Your goal:
Copy the data exactly. Images are the one exception.

Records provided:
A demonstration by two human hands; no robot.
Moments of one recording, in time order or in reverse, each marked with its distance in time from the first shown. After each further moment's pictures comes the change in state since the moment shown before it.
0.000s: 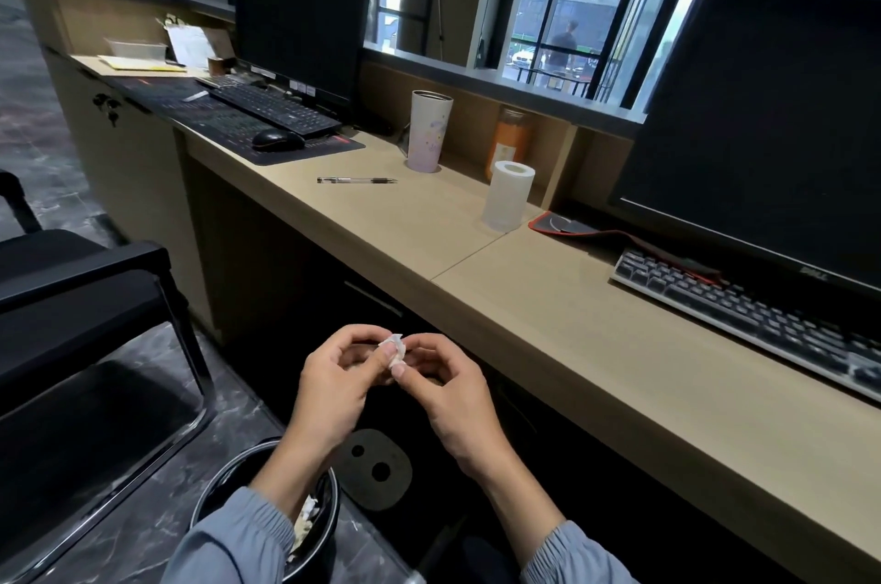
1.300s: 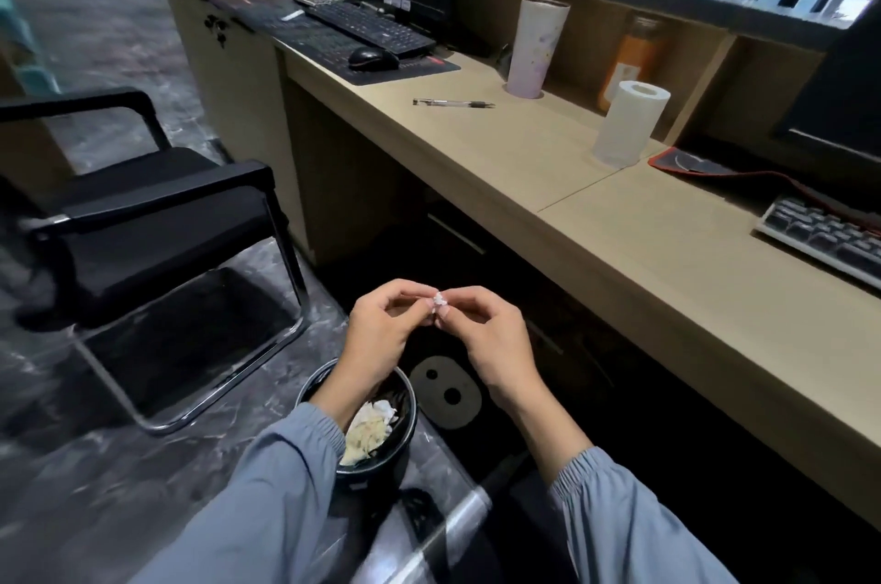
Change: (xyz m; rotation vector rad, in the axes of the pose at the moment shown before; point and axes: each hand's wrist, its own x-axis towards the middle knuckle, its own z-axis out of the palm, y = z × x) left_hand 0.004 -0.048 -0.064 0.114 0.043 -0.032; right_hand 0.020 0.047 0.051 -0.019 -0.069 0.107
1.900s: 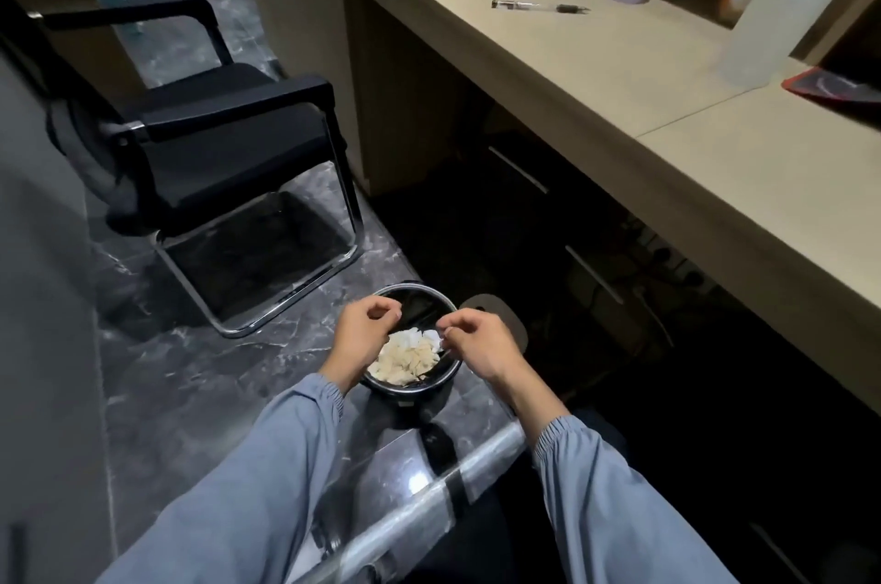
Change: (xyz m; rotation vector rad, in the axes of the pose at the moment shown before) left_hand -0.045 -0.141 -0.104 0.302 0.263 -0.444; right_hand -0.025 0.118 0.068 -0.269 -0.244 0.408
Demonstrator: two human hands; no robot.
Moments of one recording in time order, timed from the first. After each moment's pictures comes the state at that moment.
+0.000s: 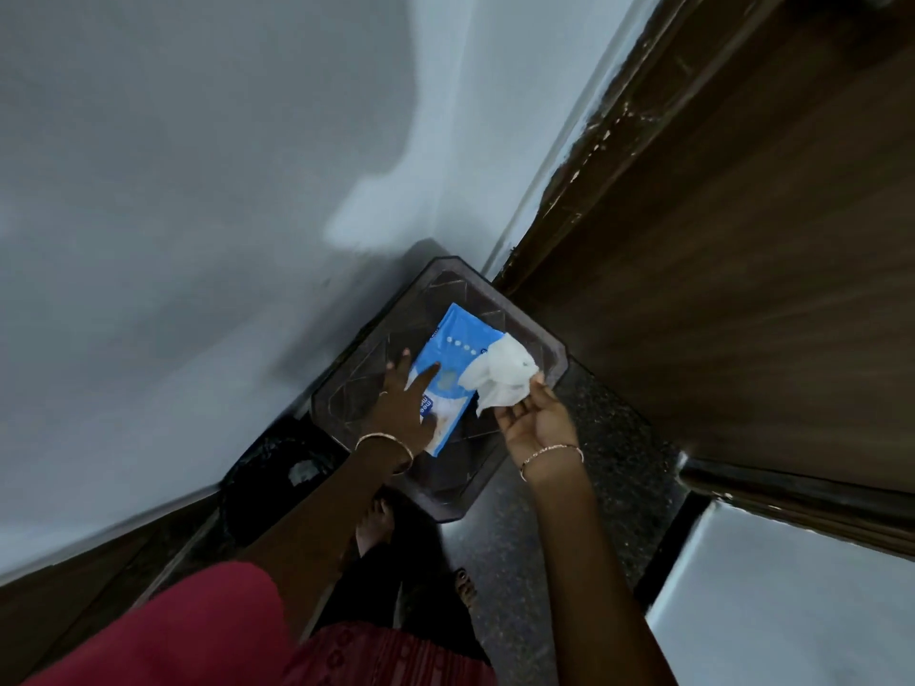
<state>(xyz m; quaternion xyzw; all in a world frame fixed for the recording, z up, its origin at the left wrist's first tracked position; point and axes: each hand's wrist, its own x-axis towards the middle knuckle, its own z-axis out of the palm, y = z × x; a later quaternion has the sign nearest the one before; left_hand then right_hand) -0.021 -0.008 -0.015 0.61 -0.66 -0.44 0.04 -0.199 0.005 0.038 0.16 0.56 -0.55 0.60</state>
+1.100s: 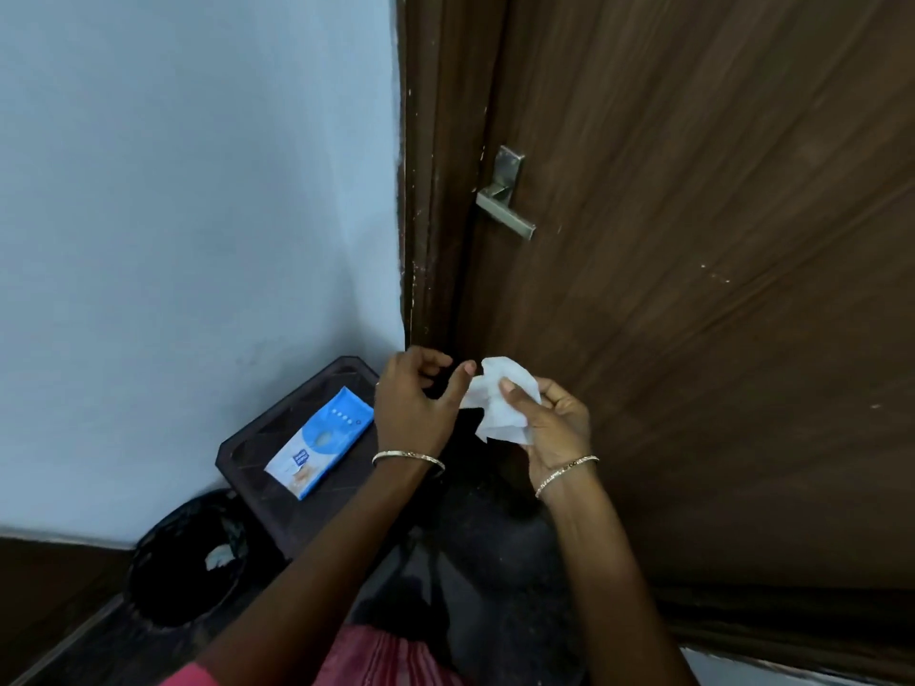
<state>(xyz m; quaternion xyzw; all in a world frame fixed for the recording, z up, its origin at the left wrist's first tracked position) -0.306 0.050 0.286 0.67 -0.52 -0.25 0.47 -0.450 0.058 0.297 -0.23 0.59 -0.53 0.57</state>
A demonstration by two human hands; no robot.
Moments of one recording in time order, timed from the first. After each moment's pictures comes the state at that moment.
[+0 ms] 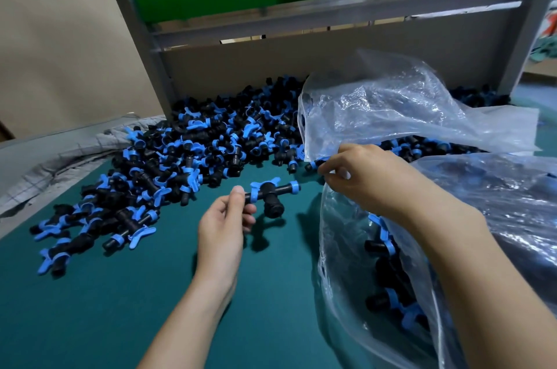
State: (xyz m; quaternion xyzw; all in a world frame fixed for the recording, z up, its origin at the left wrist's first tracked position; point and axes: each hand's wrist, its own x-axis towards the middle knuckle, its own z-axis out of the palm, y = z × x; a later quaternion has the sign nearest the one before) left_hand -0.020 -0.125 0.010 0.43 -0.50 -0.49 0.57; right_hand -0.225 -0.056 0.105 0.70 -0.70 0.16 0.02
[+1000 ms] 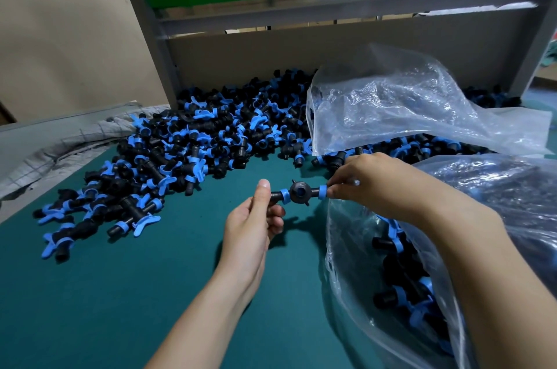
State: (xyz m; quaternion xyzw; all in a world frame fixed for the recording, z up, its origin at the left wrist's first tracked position) left_hand -0.041 -0.105 0.018 0.38 -0.42 -0.63 0.53; right_hand -0.221 -0.056 0.106 0.69 -0.71 0.10 -0.09
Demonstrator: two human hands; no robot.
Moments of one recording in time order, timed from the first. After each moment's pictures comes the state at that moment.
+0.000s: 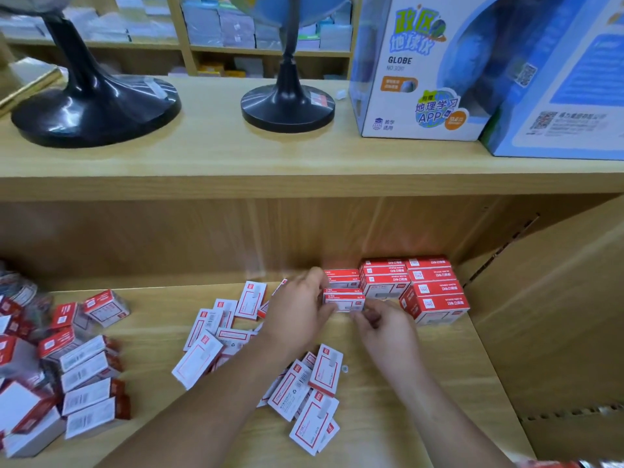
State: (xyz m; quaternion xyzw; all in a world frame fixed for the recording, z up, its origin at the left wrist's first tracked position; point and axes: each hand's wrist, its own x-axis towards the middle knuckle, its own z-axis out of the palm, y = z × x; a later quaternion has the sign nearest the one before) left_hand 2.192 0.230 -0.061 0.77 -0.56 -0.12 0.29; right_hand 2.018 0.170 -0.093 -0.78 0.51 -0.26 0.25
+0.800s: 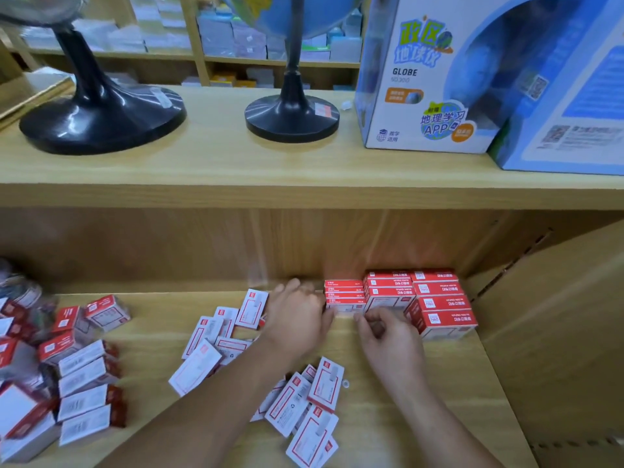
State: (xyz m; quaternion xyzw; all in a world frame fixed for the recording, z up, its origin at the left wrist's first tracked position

Response to the task:
A demonstration by two human hands; no robot.
Moments of one recording, in time order or in reverse, each marked with its distance in time from the first shown. After each further moment's pictures comes the change in state since the moment shown before it.
0.000s: 
1.300s: 
Change: (xyz m; rotation vector rad, in the axes of the pose at the moment shown before; point and axes: each hand's wrist, its own x-axis towards the middle knuckle, its own z-axis out of the palm, y = z × x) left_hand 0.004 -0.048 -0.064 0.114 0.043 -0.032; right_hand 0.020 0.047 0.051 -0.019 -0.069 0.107
1.900s: 
Change: (xyz m; rotation vector rad, in the axes of the pose at the moment shown before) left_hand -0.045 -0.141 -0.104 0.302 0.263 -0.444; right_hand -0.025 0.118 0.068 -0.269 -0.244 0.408
Demonstrator: two human hands; no robot.
Moments of one recording in time order, timed from the first. After each moment's pictures comes the state at that moment.
+0.000s: 
<state>(xyz m; quaternion xyzw; all in a world frame fixed for the recording, z up, its origin at the left wrist's first tracked position; point and axes: each hand's wrist, its own x-axis towards the middle knuckle, its own z-axis out of the palm, y = z × x; a later quaternion has the sign nearest the one before; left_hand then right_hand) -0.021 -0.008 -0.015 0.61 -0.66 -0.44 0.04 -0.199 0.005 0.038 0.16 0.56 -0.55 0.60</state>
+1.100s: 
<state>(xyz m; quaternion xyzw; all in a world frame fixed for the recording, z up, its origin at the left wrist's first tracked position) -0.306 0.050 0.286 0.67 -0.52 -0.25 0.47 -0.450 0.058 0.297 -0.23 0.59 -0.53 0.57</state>
A demonstration by two human hands; no robot.
Moments of one recording in time order, timed from the first. After each moment's pictures comes the state at that moment.
[+0 ms] 
State: (xyz m; quaternion xyzw; all in a world frame fixed for the recording, z up, its origin at the left wrist's first tracked position; point and axes: each hand's wrist, its own x-axis towards the middle knuckle, its own z-axis out of the palm, y = z × x; a later quaternion has the sign nearest the one before) left_hand -0.020 -0.125 0.010 0.43 -0.50 -0.49 0.57; right_hand -0.225 -0.056 0.105 0.70 -0.70 0.16 0.02
[+1000 ms] 
State: (xyz m; quaternion xyzw; all in a world frame fixed for the recording, z up, its origin at the left wrist's first tracked position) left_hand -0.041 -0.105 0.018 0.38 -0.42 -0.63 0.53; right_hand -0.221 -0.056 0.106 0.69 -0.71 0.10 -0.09
Demonstrator: two human hands; no robot.
Moments of one recording in time order, timed from the first. After each moment's pictures comes the state at that moment.
+0.000s: 
State: (xyz m; quaternion xyzw; all in a world frame fixed for the recording, z up, its origin at the left wrist's first tracked position; point and axes: each hand's wrist, its own x-axis towards the middle knuckle, its own z-axis out of the palm, y = z × x; a later quaternion has the sign nearest the one before) left_hand 2.192 0.230 -0.061 0.77 -0.56 -0.12 0.29; right_hand 2.018 0.170 -0.093 -0.78 0.51 -0.26 0.25
+0.800s: 
State: (xyz m; quaternion xyzw; all in a world frame fixed for the recording, z up, its origin at the left wrist's first tracked position

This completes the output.